#### EXCERPTED RECORDS
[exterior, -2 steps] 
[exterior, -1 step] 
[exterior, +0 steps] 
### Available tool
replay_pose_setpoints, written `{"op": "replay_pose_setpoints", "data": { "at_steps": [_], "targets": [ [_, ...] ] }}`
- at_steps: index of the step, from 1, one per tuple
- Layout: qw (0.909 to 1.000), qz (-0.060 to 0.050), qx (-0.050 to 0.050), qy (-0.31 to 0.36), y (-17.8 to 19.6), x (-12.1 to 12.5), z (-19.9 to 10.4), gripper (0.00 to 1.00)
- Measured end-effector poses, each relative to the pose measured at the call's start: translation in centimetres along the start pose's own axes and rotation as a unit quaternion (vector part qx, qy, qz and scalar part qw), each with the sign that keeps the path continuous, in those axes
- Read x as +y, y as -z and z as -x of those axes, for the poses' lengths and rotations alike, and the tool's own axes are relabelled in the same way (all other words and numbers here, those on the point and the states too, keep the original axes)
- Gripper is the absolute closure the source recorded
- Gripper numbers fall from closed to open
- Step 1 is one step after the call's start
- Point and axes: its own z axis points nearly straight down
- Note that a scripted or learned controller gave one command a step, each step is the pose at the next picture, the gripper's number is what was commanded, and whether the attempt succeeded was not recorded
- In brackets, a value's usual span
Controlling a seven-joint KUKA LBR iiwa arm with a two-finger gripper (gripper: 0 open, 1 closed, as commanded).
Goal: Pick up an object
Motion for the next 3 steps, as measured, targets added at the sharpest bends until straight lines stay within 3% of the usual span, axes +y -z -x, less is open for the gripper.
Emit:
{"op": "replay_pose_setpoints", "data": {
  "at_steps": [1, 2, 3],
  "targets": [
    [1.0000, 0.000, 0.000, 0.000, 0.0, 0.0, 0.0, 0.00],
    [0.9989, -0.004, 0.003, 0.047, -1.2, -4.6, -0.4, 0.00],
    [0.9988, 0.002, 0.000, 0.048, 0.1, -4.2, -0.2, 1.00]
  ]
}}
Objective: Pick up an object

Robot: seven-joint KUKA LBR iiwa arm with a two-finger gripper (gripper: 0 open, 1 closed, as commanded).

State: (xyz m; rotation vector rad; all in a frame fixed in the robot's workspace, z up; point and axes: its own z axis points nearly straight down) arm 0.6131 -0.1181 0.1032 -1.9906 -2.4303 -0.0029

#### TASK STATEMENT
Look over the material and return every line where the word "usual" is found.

#### FINAL ANSWER
- In brackets, a value's usual span
Motion for the next 3 steps, as measured, targets added at the sharpest bends until straight lines stay within 3% of the usual span, axes +y -z -x, less is open for the gripper.

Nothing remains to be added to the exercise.